Here is what the pointer state looks like before and after:

Before (size == 1):
  head --> [ "A" | null ]

After (size == 0):
  head --> null

There are no predecessor pointers to rewire. The single work is setting head = null and decrementing size.

Worked Example: Predict, Then Check

Trace this code. What does the list look like after each call?

MyLinkedList<String> list = new MyLinkedList<>();
list.addFirst("X");    // list: [X]
list.removeLast();     // what is head? what is size?
Reveal

After addFirst("X"): head points to a node containing "X", head.next is null, size is 1.
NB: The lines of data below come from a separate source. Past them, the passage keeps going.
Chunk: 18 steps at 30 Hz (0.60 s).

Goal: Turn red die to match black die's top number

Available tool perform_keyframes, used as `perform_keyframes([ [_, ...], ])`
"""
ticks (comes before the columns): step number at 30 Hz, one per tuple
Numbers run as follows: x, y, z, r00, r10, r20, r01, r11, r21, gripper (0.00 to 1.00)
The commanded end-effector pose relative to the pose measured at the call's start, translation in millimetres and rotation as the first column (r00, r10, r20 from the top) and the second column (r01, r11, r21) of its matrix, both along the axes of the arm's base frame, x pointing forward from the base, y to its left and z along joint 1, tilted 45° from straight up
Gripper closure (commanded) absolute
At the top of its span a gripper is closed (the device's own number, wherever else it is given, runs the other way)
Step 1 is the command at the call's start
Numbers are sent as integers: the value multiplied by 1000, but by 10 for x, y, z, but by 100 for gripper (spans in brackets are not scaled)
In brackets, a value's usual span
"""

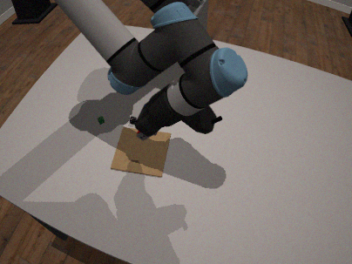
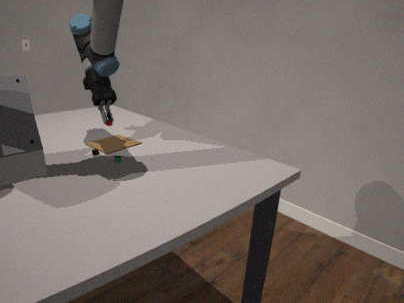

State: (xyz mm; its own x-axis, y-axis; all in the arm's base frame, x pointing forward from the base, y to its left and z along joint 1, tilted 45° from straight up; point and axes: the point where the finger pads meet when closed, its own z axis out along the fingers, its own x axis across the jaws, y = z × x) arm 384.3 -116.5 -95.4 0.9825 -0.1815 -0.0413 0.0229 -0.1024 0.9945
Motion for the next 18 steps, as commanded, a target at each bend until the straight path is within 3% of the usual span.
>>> perform_keyframes([
  [1,3,1,-1,1000,3,6,-3,999,34,66],
  [18,21,4,36,1000,12,19,-14,994,107,66],
])
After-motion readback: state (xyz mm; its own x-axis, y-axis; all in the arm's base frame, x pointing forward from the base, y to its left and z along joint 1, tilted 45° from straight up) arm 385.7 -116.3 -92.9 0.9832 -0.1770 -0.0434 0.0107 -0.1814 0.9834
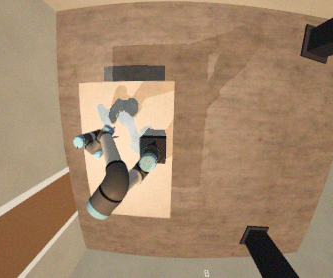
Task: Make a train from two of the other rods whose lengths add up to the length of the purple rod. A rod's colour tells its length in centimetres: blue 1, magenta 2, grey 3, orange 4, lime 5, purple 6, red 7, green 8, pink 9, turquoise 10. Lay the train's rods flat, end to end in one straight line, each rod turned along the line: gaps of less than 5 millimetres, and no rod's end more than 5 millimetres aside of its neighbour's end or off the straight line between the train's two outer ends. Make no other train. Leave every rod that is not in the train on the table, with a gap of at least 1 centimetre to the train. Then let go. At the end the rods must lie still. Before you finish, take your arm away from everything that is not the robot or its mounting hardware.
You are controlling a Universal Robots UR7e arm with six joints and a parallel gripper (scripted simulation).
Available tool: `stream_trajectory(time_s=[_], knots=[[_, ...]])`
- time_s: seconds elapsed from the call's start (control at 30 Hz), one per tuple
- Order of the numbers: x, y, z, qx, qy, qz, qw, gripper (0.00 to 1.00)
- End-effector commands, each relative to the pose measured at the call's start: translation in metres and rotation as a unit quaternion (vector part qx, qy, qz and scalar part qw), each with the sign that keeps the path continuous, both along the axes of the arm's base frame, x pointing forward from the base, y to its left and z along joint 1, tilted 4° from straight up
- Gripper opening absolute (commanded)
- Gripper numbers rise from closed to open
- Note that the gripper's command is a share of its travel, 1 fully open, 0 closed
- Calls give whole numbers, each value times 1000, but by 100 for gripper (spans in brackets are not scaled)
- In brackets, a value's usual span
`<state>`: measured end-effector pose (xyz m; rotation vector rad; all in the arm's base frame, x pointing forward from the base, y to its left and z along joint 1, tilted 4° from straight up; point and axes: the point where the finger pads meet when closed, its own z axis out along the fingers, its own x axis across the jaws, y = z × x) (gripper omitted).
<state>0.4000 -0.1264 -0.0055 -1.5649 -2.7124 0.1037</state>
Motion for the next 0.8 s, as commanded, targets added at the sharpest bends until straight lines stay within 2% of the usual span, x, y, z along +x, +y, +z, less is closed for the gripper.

After removeLast() with the corrected single-element branch: the branch fires (size == 1), data is set to "X", head is set to null, size becomes 0, and "X" is returned.
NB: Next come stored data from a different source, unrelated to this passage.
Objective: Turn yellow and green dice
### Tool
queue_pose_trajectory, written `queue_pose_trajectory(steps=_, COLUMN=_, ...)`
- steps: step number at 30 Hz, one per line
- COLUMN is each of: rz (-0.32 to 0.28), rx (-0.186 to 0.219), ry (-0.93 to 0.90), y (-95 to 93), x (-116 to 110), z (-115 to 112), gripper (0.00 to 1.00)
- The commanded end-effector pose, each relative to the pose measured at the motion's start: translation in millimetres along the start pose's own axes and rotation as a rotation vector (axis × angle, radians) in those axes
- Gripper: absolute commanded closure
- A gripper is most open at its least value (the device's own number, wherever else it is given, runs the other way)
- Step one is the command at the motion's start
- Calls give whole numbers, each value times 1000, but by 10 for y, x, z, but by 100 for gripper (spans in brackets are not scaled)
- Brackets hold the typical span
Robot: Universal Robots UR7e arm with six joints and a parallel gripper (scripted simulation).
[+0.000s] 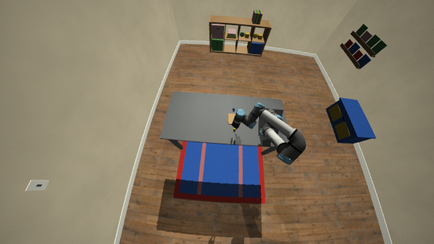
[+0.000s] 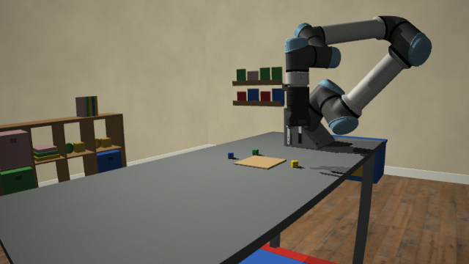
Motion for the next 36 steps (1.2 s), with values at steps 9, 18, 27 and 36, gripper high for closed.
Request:
queue_pose_trajectory(steps=9, rz=-1, rx=1, ry=0, y=3, x=-2, z=-3, gripper=30)
queue_pose_trajectory(steps=18, rz=-1, rx=1, ry=0, y=3, x=-2, z=-3, gripper=30)
queue_pose_trajectory(steps=27, rz=-1, rx=1, ry=0, y=0, x=-2, z=-3, gripper=30)
queue_pose_trajectory(steps=36, rz=-1, rx=1, ry=0, y=-29, x=-2, z=-3, gripper=30)
Point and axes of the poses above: the point where the finger pads meet when closed, its own y axis back along the fingers, its own z axis across the jaws, x = y × z, the point moved 3 cm from there along y, back along the fingers, and after that the axes turned 13 degrees about -y, right-handed, at the moved point
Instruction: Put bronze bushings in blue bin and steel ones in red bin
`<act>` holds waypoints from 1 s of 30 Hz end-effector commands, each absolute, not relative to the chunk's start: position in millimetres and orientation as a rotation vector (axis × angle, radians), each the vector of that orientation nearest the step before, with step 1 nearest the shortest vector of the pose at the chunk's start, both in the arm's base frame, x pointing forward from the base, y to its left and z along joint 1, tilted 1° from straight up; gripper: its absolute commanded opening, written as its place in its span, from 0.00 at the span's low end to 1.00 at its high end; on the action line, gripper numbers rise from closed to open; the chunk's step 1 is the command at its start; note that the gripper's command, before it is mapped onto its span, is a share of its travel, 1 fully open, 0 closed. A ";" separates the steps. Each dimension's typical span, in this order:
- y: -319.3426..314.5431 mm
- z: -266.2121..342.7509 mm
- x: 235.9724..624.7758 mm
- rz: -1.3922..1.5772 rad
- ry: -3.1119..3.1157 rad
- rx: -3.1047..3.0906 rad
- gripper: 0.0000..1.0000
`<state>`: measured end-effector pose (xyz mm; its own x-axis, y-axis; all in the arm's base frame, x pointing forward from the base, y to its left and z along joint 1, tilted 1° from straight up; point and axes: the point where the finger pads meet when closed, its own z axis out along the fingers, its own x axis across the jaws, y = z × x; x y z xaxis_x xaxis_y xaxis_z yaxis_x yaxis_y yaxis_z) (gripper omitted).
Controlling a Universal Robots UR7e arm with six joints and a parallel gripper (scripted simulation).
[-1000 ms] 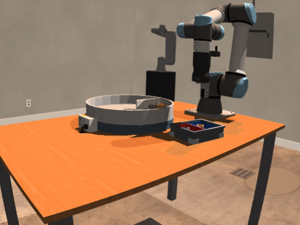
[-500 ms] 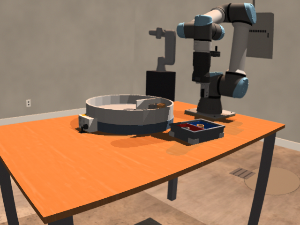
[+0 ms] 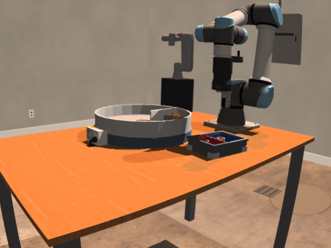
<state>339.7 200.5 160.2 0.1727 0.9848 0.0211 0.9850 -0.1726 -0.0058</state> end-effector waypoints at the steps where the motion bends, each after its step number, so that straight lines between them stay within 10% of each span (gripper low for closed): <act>1: 200.6 160.6 340.0 -0.021 -2.009 -2.392 0.42; 30: 38.2 138.6 331.8 -0.021 -2.041 -2.366 0.40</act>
<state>331.9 57.4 140.6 0.1520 0.9882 0.0162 0.9884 -0.1519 -0.0068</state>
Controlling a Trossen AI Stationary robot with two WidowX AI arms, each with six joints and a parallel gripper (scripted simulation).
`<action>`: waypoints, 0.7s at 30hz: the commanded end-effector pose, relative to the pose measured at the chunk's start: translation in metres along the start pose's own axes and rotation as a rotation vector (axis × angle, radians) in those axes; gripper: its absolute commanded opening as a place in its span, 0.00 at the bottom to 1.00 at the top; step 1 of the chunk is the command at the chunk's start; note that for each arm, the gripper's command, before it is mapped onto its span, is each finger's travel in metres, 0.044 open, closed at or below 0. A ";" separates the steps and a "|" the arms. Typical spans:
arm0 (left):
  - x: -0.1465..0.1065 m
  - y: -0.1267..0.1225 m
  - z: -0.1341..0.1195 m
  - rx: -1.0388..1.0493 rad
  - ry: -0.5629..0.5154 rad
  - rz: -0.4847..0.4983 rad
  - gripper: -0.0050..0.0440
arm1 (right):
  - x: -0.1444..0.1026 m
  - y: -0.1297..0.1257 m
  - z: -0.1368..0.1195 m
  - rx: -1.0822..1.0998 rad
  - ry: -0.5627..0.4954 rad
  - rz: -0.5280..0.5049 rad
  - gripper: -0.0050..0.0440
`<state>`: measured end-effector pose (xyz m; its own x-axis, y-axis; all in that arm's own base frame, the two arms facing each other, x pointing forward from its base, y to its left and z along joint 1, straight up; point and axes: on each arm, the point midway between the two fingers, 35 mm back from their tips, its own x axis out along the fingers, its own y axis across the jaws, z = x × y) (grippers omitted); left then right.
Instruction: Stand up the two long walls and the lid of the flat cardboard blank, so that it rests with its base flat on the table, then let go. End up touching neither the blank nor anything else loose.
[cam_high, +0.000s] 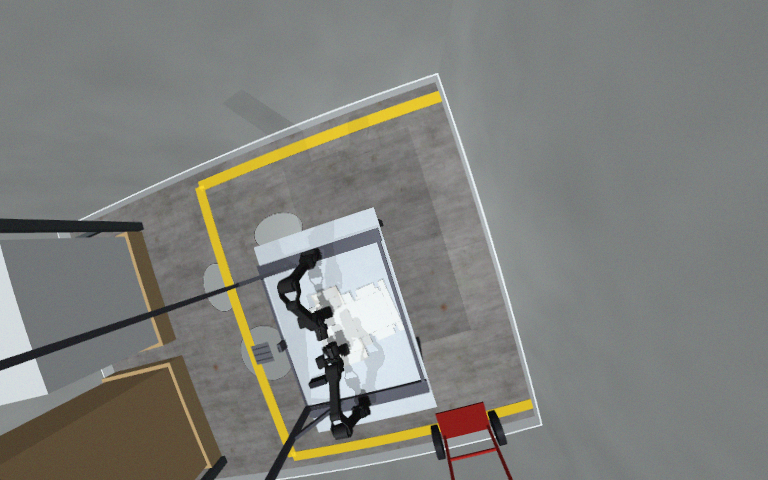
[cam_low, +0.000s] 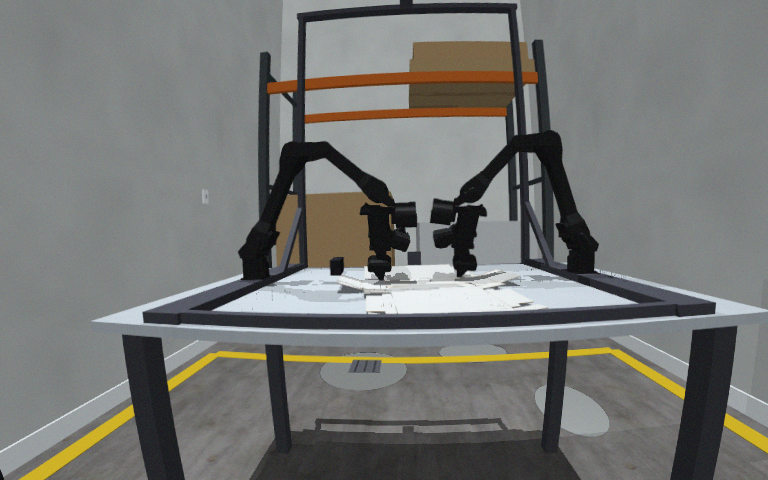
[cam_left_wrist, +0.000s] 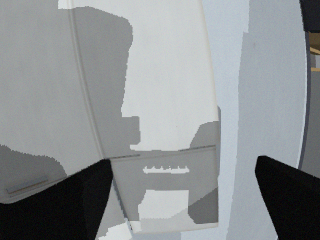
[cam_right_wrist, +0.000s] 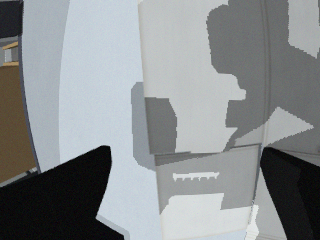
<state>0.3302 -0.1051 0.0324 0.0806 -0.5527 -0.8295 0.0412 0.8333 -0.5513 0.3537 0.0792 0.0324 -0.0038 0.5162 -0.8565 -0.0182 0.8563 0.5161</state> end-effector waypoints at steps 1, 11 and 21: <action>0.011 0.021 -0.001 -0.019 0.015 0.060 0.92 | 0.013 -0.017 0.003 0.007 0.012 -0.043 0.94; 0.008 0.019 -0.001 -0.019 0.015 0.060 0.92 | 0.010 -0.015 0.003 0.007 0.012 -0.043 0.94; 0.005 0.016 -0.001 -0.017 0.018 0.058 0.92 | 0.007 -0.012 0.003 0.005 0.012 -0.043 0.94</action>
<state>0.3283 -0.1064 0.0342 0.0701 -0.5553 -0.8287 0.0376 0.8316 -0.5541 0.3555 0.0815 0.0342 -0.0067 0.5200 -0.8541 -0.0215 0.8539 0.5200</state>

Result: head == null, size == 0. The list is empty and consistent.

A Common Mistake

The wrong move is writing removeLast only for the case where at least two elements exist and forgetting to handle size 1. The prev-tracking loop initializes prev = null and only assigns it inside the loop body. When the list has one element, the loop body never runs, so prev remains null. The next statement (prev.next = cur.next) then tries to dereference null, throwing NullPointerException. The element is not removed and size is not decremented, leaving the list in an incorrect state on every call after that. The fix is always to check size == 1 before entering the loop and handle it as a direct head = null; size--; assignment. (Source: Liang 10e Ch 24)

Go Deeper (optional)

The extra branch costs O(1) time and zero space, so the overall removeLast stays O(n). If you later add a tail reference to your list (a head-and-tail design), the invariant expands: an empty list requires both head == null and tail == null. Forgetting to null tail in the single-element removal is the analogous bug in that design, and it is just as hard to spot at a glance.

Check Yourself

Close the notes and answer each one from memory, then reveal it. Pulling an idea back from memory is one of the strongest ways to make it stick.

Check your understanding

After correctly removing the only element from a no-dummy-head singly linked list, which invariant must hold?

Tier 1 · Liang 10e Ch 24

Why does the standard prev-tracking removeLast crash when size == 1?

Tier 1 · Liang 10e Ch 24

A list contains one node with value 42. removeLast() uses the corrected single-element branch. What are head and size after the call returns?

Tier 2 · Liang 10e Ch 24

A broken removeLast has no size == 1 branch. The list has one element. After calling removeLast(), what is the state of the list?

Tier 2 · Liang 10e Ch 24

Which guard in the corrected multi-element walk keeps the loop from entering a single-element list?